Я обещала не плакать. 15 минут я держалась, а потом разревелась.
В Нарышкино мы с детьми приехали 17 июля. Никто не ухаживал за садом с мая: бабушка с переломанным бедром еле передвигается по дому. Один раз только сосед скосил траву перед домом. Но все цветники заросли растениями с меня высотой. Дальняя часть сада, которую я так заботливо приводила в порядок весной, превратилась в густой лес из конского щавеля, мелколепестника, осотов и много чего еще, мне неизвестного. Чтобы увидеть, есть ли там кто живой, пришлось прокладывать себе путь через эти густые заросли. Почти все последующие дни ушли на то, чтобы освободить те цветы и кусты, которые посадила я, от тех, кто решил расти сам. К фотографиям я сделала подписи, чтобы было понятно, где розарий, а где лужайка - кроме моих слов и поручительств ничто не подсказало бы, что это именно они.
Но я утерла слезы. Сосед скосил траву. И дальше началось долгое, приятное.
Я очень люблю работать в саду. У меня есть секрет. На самом деле, для меня это способ остаться наедине с книгами и делать многое прочее. Я слушаю аудиокниги, погружаюсь в них полностью и сама не замечаю, как постепенно открываются виды. Пальцы мои, правда, замечают. Уже почти неделю я снова дома, а руки по утрам все еще болят и немеют.
Каникулы были особенно книжные. И теперь у меня в разных местах сада разные книжные события. Особенно много их зарыто в будущую клеверную лужайку. Вот тут, например, была книга "Волчье время" про немцев в 1945 - 1955. И корни пырея - это возвращенцы, издевающиеся над женами и детьми, союзники, насилующие женщин, местные немцы, не принимающие переселенцев из южных земель и т.д. и т.п.
А вот тут "Грозовой перевал", ярость Хитклиффа обращена на корни, а смелость и решительность Кэтрин питает маленькие, только что отрезанные от усов и посаженные кустики клубники.
Соседи уже спрятали мотоблок. Но лужайка намечена, семена лежат с весны. Я копаю вручную, мысленно делю участки на квадраты 15х15 см, вынимаю ком земли, перебираю корешки, землю возвращаю обратно, корешки отправляются в огромную компостную гору. Года через 3 по моим замыслам она перегниет и превратится в рыхлый холмик для голубики. А пока дело движется очень медленно под перипетии Марии-Антуанетты в интерпретации Стефана Цвейга. На середине пути я узнаю, как жестоко предал маленький Людовик 17 мать и тетю, какие чудовищные обвинения вытянули из него обвинители. Слезы опять потоком изливаются на узкую, с трудом перепаханную полоску земли. Я жалею нас обеих: королеву Франции и меня, мне обидно за ее бессмысленно растраченную красоту, любовь и прелесть, за мои тщетные и беспомощные усилия.

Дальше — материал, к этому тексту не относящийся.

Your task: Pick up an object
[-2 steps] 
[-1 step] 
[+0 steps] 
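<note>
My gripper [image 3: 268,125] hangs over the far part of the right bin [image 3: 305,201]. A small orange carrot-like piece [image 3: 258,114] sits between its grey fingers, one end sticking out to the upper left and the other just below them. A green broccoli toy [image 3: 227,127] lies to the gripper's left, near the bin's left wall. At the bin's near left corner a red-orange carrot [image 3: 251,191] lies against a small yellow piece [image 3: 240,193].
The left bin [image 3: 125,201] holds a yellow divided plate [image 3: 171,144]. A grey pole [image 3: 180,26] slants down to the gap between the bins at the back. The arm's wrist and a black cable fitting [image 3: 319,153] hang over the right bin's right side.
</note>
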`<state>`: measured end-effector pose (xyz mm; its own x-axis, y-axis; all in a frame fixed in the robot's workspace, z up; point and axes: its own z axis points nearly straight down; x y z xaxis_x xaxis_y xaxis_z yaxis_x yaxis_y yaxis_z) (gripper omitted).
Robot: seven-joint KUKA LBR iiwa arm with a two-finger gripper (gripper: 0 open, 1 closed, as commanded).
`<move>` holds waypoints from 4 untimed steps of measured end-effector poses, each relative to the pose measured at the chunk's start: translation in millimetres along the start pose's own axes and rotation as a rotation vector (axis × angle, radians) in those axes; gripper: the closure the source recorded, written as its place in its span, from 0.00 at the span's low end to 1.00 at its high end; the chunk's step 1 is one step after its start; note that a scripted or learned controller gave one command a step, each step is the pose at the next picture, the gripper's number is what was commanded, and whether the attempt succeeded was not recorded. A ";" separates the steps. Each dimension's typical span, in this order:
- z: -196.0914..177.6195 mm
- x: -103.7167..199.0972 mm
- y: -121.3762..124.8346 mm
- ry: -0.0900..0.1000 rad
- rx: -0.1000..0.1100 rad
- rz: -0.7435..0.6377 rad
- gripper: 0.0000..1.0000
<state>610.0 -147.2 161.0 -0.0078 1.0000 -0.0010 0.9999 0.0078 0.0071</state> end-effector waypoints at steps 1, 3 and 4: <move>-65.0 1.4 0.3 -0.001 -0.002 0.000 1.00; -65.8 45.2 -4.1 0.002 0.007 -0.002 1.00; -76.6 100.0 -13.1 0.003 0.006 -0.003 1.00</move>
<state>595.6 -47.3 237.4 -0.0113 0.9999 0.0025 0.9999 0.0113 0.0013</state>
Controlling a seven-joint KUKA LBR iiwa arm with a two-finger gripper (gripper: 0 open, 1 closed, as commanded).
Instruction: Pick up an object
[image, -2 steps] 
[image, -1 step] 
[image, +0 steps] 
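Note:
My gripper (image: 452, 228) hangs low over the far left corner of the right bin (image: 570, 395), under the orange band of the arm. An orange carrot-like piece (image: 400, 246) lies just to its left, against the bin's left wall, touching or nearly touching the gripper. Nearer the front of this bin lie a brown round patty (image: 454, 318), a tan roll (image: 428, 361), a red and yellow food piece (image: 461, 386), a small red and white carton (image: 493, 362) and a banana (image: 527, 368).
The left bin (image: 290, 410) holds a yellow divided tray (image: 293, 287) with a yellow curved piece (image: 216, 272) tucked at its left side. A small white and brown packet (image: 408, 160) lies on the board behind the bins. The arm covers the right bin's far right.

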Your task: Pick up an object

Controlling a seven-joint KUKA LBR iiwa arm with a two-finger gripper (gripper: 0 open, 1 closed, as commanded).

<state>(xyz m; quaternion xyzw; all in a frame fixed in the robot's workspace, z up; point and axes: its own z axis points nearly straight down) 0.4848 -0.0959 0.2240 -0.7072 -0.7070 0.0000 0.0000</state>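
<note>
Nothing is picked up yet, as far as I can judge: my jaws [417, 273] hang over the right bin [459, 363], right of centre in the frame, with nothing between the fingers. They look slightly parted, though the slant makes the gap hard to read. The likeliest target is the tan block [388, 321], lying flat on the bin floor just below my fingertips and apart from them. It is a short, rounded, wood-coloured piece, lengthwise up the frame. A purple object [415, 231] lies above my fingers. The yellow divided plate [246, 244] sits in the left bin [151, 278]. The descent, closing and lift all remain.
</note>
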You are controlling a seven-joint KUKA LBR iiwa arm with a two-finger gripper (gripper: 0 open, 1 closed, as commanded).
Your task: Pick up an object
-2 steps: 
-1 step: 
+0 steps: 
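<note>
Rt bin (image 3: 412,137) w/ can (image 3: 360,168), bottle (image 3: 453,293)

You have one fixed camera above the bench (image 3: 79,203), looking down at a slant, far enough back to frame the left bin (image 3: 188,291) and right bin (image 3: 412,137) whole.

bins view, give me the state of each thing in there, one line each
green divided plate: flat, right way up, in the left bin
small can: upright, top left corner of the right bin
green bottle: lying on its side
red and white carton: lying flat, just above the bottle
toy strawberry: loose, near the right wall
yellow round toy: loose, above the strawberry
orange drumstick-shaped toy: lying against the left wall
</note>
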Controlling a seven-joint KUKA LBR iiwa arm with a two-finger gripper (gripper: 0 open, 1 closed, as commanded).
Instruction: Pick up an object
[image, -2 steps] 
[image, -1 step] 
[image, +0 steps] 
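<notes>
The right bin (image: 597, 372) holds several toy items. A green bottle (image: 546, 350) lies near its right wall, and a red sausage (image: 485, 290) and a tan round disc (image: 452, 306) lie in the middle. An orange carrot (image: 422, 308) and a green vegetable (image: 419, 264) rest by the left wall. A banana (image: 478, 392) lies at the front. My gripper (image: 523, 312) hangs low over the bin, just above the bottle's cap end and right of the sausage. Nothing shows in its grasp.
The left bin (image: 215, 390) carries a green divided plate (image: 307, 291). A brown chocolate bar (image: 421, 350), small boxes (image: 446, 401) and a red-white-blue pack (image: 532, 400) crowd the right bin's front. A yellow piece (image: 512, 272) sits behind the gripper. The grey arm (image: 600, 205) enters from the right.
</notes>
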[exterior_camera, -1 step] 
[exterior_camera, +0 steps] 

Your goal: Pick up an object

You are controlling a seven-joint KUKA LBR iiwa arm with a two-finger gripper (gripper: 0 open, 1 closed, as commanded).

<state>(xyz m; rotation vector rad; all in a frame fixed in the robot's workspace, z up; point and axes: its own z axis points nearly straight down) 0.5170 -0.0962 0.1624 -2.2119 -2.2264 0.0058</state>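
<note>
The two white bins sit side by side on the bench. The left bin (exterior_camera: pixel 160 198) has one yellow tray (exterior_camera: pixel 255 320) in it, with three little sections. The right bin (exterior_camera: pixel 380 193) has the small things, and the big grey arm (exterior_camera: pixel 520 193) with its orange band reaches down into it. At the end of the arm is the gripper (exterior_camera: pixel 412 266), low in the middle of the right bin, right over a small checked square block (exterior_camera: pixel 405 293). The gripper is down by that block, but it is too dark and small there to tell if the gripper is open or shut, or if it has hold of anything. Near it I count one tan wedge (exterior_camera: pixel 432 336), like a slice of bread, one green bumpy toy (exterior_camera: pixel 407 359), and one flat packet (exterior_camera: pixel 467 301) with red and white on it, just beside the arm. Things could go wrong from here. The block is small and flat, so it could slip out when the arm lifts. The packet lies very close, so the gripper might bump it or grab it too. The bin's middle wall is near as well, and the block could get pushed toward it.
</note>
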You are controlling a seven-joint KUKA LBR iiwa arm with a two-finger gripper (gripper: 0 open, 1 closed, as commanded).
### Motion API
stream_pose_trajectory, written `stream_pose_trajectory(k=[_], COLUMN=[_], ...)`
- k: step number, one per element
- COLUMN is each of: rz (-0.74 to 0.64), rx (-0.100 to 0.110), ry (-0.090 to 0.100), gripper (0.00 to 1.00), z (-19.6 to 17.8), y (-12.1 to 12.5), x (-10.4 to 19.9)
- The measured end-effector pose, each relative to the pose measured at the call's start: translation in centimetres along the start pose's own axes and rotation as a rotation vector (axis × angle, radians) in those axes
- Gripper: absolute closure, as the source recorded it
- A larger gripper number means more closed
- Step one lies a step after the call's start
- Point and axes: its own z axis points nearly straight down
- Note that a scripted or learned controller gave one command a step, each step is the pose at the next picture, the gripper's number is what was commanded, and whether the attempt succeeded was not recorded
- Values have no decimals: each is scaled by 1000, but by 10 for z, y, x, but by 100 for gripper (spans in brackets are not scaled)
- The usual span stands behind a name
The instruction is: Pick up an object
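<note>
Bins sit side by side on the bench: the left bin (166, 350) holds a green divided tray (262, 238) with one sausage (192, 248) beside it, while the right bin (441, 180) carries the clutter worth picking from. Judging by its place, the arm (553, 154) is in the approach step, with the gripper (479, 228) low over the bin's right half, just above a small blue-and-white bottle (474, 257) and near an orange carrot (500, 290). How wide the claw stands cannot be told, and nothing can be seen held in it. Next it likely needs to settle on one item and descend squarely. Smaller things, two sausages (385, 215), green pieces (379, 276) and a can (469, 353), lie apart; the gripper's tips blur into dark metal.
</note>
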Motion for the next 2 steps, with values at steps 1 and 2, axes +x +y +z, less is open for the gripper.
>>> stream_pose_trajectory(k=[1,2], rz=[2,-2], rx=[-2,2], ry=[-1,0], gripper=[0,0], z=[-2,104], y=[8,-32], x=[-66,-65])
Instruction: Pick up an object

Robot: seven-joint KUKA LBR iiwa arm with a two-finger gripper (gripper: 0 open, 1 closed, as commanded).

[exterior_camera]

Но и те участки, которые уже вроде бы освоены и которые надо просто полоть, поддерживать в приглядном виде и ждать, когда все разрастется и превратится в переделкинскую дачу - и они показывают мне не только свои молодые посадки, но и вкопанные с ними книги, события, героев. Например, страшилища, которые норовят покрыть собою можжевельник Андорра компакта и крохотный крылатый бересклет компакта, совсем не компактные. Они напоминают мне триффидов, которых я слушала в прошлом году, копая этот участок. Но на фотографии их уже нет. Я от них избавилась - но знаю, что стоило мне уехать, они снова приползли и поджидают новых жертв.
Но есть и книжки с нормальными сюжетами, там все заканчивается более-менее хорошо. Например ирландские детективы Таны Френч. Там кто-то взрослый и сильный умеет защитить подростка. Такими взрослыми и сильными побыли как раз сорняки. Они спасли розы от иссушения, они защитили мои растения, как это ни парадоксально. Почти никто пока не умер. Зимние заморзки погубили дедушкино персиковое дерево, исчез в сорняках клематис. Остальных всех я вроде бы разыскала. Уже при мне какая-то мышь перегрызла кору сирени Элинор Престон. Позже, в момент острой зимней тоски и ностальгии, я обязательно напишу о всех цветах и кустах подробнее, пока же покажу несколько фотографий.
Аудиокниги - помощники, трудяги. Я им очень благодарна. Но главной книгой этого сезона оказалась Женщина в белом. Ее я читала по-английски, с кофе или чаем с молоком, в удобном кресле. Медленно и иногда даже вслух. Периодически отрываясь и глядя на розы. Эта книга была нормальная, живая, со страничками и моим собственным темпом, моими внутренними интонациями. И она тоже осталась в саду. И позже я смогу кое-где расслышать шуршание белого шелка, распознать сумрачные тени и всполохи. Сад все больше наполняется смыслом и моей жизнью.